### TASK REQUIREMENTS
Filter out all lines without the word "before" from the data below, please, and copy the rest.

### SUPPLIED INFORMATION
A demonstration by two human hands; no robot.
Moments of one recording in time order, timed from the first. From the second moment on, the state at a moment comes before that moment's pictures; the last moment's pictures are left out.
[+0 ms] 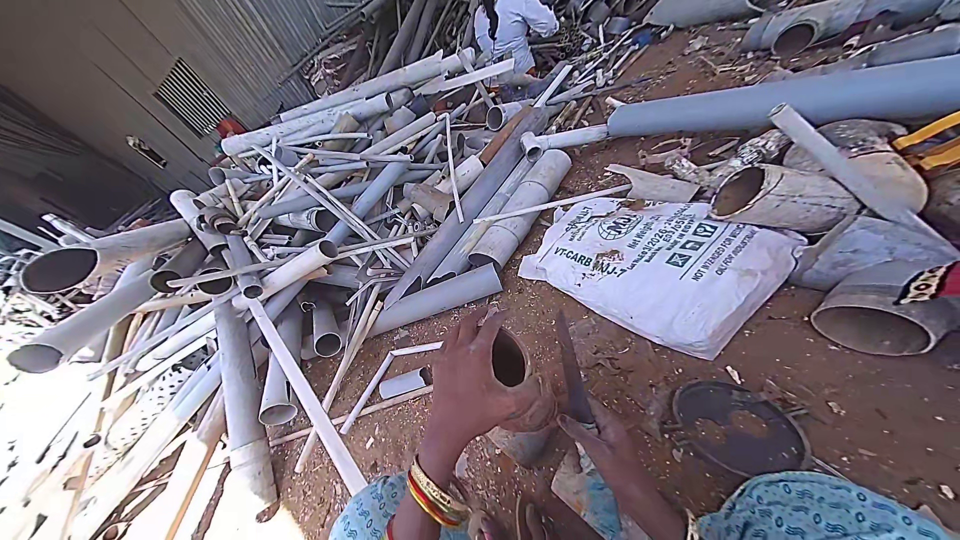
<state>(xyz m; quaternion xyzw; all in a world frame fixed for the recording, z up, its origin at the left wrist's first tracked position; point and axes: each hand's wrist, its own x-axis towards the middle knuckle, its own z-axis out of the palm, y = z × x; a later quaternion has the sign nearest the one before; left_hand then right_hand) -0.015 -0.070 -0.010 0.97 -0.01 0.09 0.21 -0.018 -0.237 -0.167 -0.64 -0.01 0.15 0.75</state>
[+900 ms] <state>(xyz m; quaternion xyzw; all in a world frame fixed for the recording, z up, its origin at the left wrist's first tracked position) -0.036 0.054 -0.026 0.96 0.09 0.14 0.20 -0.020 -0.199 -0.281 -0.59 0.24 0.40 0.66</state>
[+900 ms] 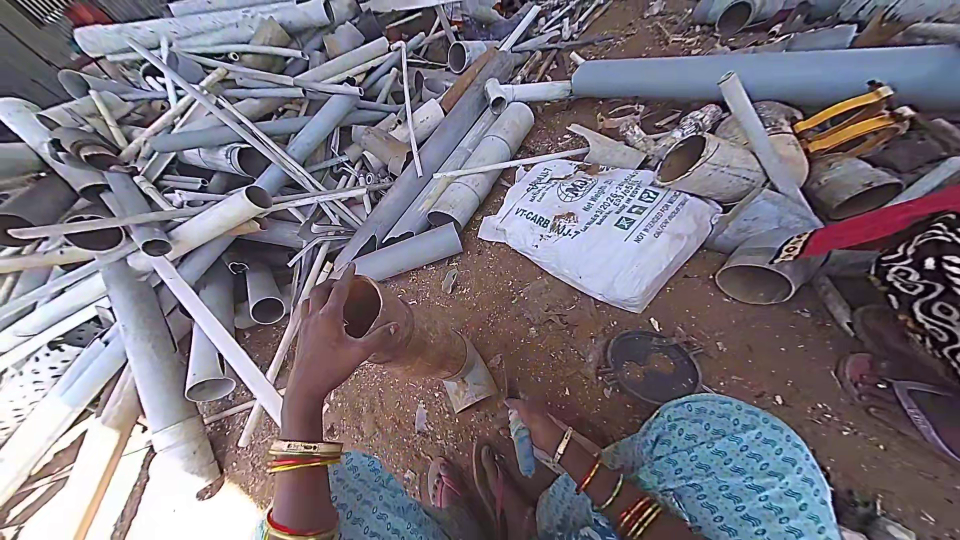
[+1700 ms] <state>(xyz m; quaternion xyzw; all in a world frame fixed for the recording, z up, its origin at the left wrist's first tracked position) -0.020 -0.015 -0.048 0.90 -0.15 0.29 0.30 0.024 -0.219 -0.233 -0.69 0.16 0.13 0.70</state>
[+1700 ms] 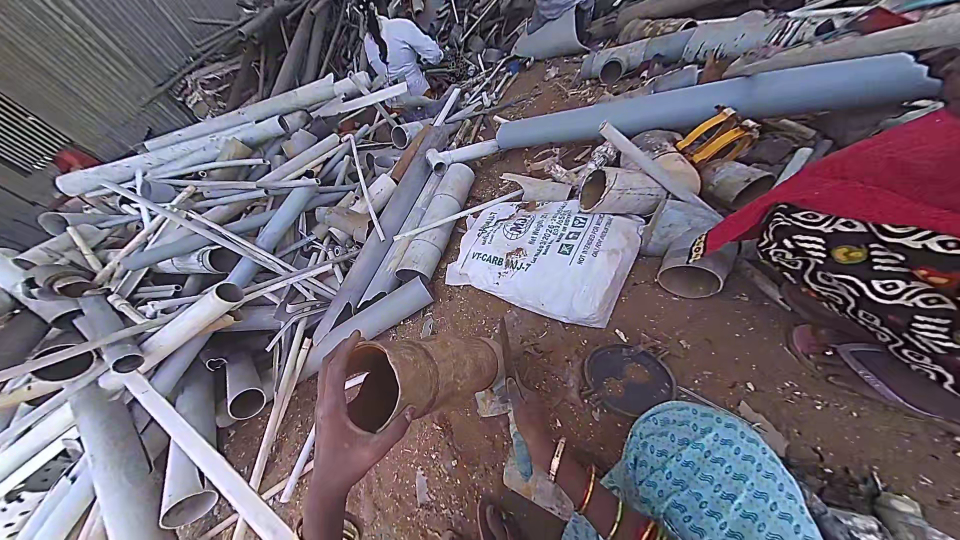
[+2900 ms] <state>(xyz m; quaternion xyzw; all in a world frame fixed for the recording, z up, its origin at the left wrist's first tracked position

### EXERCISE ANSWER
Moments of one recording in time order, timed from the first. From the second moment on, the state at a moment comes before that moment's pictures; the last moment's pictures are left out.
<state>(xyz m; quaternion xyzw; all in a world frame fixed for the recording, z up, its origin at the left wrist's first tracked position; point and axes: each hand's wrist, its own x-axis towards the middle knuckle, its own z-axis out of the palm, y = z × x; a later quaternion has the sign nearest the one before; left_hand then right_hand) -0.015 -0.070 -0.010 0.97 -0.01 0.09 0.21 -0.018 -0.237 -0.167 -0.64 -0.01 0.15 0.75</state>

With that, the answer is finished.